Dr. Jose Romero, the state's health secretary, said he was concerned about the possibility of a “surge on top of this surge" when school begins this fall. Laws enacted this year prevent schools from mandating face masks or from requiring students and teachers to be vaccinated.
“I expect to see this year significant outbreaks within the school system," Romero said during a virtual discussion on vaccine hesitancy held by U.S. News & World Report. “What’s already telling me that’s going to happen are the number of day care closures that have occurred because of outbreaks occurring, and camp exposures and closures occurring."
Romero said the key to combatting those outbreaks will be parents stressing the importance of wearing masks.
Dr. Bechara Choucair, the White House's vaccinations coordinator, visited Arkansas on Tuesday to meet with Romero, hospital leaders and other health officials. Choucair said the medical community will play the key role in countering misinformation that has fueled vaccine hesitancy in places like Arkansas.
“To be able to counter all of this misinformation with facts, with answers to people's most commonly asked questions, the opportunity for people to talk to their doctors to make sure they have the credible, scientific information is going to be really critical to help us deal with this level of misinformation that we're seeing," he said.

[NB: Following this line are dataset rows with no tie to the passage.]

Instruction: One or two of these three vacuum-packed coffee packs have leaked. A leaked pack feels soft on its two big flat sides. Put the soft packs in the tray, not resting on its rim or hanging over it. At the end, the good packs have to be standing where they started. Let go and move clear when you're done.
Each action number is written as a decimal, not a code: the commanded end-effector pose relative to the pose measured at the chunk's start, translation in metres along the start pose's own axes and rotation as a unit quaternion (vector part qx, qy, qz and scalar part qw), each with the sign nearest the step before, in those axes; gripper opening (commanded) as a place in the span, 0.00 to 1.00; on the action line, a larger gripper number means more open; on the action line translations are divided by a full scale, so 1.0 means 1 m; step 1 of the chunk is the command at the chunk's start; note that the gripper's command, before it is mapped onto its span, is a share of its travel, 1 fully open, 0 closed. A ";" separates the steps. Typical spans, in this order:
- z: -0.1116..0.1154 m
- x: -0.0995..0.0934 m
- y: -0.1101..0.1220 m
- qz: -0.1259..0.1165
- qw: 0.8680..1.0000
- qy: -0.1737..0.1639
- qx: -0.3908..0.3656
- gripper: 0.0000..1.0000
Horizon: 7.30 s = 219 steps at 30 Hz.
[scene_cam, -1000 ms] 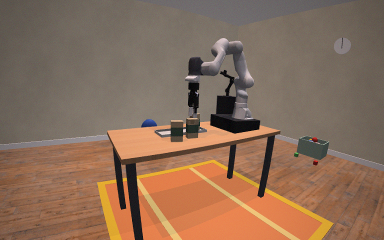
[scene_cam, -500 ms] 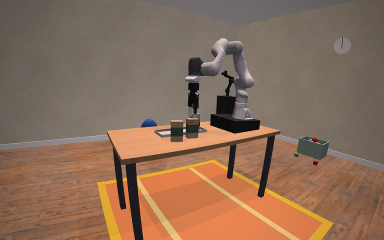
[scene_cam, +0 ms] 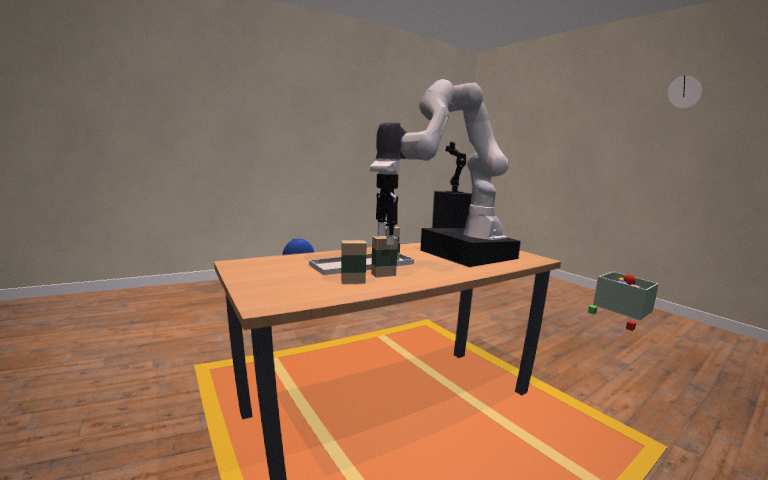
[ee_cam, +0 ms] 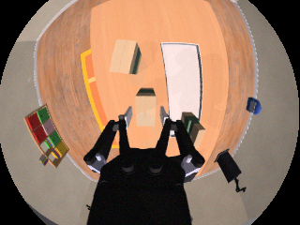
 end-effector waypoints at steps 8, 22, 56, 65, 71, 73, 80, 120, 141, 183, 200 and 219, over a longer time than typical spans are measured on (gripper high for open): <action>-0.002 0.021 -0.001 -0.001 1.000 0.005 0.005 0.53; -0.002 0.034 -0.001 -0.001 1.000 0.005 0.005 0.53; -0.002 0.035 -0.001 -0.001 1.000 0.005 0.005 0.53; -0.002 0.035 -0.001 -0.001 1.000 0.005 0.005 0.23; -0.002 0.035 -0.001 -0.001 1.000 0.005 0.005 0.23; -0.002 0.035 -0.001 -0.001 1.000 0.005 0.005 0.23; -0.002 0.035 -0.001 -0.001 1.000 0.005 0.005 0.23; -0.002 0.035 -0.001 -0.001 1.000 0.005 0.005 0.53; -0.002 0.035 -0.001 -0.001 1.000 0.005 0.005 0.53; -0.001 -0.049 -0.001 -0.001 1.000 0.005 0.005 0.53; -0.100 -0.053 -0.055 -0.002 0.996 0.005 0.087 0.53; -0.125 -0.051 -0.071 -0.001 0.994 0.005 0.112 0.53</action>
Point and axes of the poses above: the point where the finger pads meet when closed, its own x axis out along the fingers, its own y axis across the jaws, z = x × y, the point moved 9 cm from there along -x, back along the fingers, and after that the axes turned 9 degrees about x, right-handed, at the moved point
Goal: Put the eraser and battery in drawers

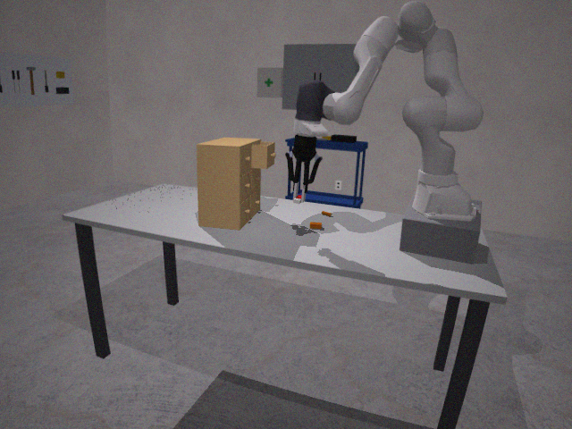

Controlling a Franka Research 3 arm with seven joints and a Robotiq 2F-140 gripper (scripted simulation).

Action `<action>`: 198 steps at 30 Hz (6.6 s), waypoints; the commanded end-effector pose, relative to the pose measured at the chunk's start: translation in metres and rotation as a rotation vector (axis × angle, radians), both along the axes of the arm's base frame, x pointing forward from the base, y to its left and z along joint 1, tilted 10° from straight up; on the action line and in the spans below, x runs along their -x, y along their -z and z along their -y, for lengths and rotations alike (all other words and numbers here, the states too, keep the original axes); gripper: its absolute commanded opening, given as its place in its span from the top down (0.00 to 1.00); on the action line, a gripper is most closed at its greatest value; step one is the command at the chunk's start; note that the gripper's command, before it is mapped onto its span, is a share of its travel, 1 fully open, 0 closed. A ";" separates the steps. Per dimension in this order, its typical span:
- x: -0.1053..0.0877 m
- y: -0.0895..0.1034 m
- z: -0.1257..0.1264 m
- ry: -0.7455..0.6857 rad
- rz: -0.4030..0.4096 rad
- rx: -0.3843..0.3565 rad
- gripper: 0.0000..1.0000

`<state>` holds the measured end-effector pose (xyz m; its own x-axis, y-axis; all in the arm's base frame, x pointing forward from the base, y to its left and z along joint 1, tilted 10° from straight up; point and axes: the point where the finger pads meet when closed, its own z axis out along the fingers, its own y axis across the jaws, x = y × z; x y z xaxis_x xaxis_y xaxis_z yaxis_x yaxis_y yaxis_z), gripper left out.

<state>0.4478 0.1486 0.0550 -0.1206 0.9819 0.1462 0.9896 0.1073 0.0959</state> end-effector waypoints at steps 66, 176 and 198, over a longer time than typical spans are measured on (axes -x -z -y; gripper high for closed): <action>-0.106 -0.116 0.147 2.177 -0.016 -0.266 0.89; -0.074 0.067 0.193 4.552 -0.617 -0.147 0.89; -0.074 0.010 0.203 4.552 -0.617 -0.147 0.89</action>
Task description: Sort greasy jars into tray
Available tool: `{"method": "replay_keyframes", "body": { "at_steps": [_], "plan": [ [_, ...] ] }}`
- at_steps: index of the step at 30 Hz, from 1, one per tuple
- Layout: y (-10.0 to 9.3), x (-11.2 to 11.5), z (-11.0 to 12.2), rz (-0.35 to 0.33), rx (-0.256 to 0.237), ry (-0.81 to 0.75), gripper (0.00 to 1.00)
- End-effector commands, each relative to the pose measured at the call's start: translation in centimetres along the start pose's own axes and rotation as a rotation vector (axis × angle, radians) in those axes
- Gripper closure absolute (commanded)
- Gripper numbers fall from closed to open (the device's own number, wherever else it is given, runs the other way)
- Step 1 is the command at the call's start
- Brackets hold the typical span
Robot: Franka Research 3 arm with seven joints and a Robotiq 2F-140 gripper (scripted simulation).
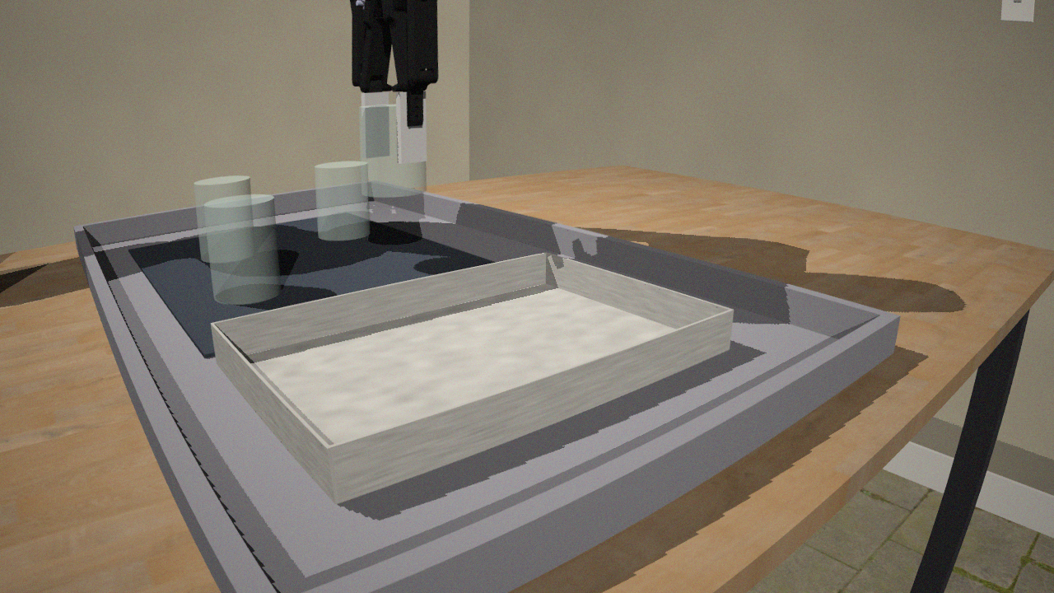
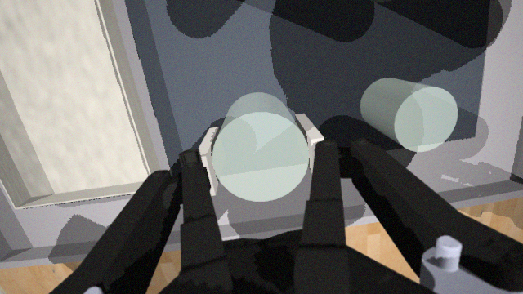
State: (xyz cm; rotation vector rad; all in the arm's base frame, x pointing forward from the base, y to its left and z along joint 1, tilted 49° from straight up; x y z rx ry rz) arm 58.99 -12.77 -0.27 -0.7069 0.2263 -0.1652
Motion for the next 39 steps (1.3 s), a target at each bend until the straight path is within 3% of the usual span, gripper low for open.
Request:
{"method": "replay_keyframes", "body": {
  "at_steps": [1,26,39],
  "plan": [
    [-1.1,-0.1,0.1,0.003,0.002,0.006,1.00],
    [-7.3,0.0,0.1,0.003,0.002,0.006,1.00],
    [-7.2,-0.2,-3.6,0.003,0.002,0.006,1.00]
  ]
}}
Point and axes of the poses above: the point where the finger pads meet when closed, its own y axis out along the fingers, its own z axis across the jaws, x = y × z, the point moved 5 cm from there along -y, back along the fingers, and after that the axes turned 15 degrees about y, right-handed, at the moved point
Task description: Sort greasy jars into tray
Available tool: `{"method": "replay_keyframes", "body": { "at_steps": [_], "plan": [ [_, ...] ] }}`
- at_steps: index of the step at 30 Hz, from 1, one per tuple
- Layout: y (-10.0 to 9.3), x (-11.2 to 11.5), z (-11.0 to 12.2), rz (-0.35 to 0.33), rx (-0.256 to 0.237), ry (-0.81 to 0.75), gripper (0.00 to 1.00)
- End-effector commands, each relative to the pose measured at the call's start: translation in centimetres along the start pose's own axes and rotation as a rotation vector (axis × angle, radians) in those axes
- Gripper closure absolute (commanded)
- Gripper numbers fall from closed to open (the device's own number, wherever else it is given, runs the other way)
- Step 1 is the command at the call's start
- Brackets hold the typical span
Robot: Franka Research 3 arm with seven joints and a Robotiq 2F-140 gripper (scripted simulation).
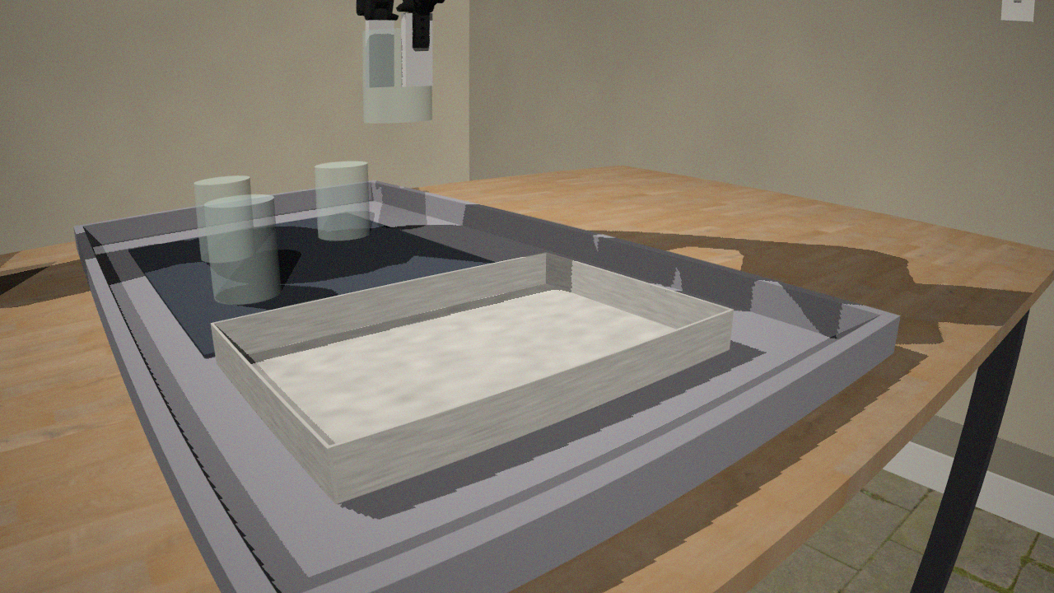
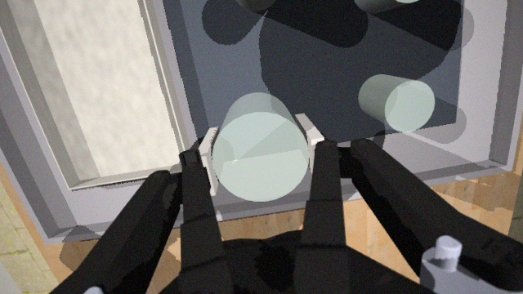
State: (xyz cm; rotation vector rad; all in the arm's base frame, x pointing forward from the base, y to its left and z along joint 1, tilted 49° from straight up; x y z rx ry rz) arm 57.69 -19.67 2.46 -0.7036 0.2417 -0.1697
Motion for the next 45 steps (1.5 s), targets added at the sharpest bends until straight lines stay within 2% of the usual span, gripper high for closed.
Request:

Gov. Asa Hutchinson earlier this month began holding town halls around the state aimed at addressing people who have so far resisted getting vaccinated, and he planned more of the forums next week.
The state's virus hospitalizations on Tuesday increased by 28 to 815, with 313 in intensive care and 131 on ventilators. UAMS Chancellor Dr. Cam Patterson said the increases are straining hospital resources.
“Our staffing is really stretched thin at this point," Patterson said. “It's not a matter of finding beds, it's a matter of finding people to take care of patients, whether they're COVID-19 positive or not."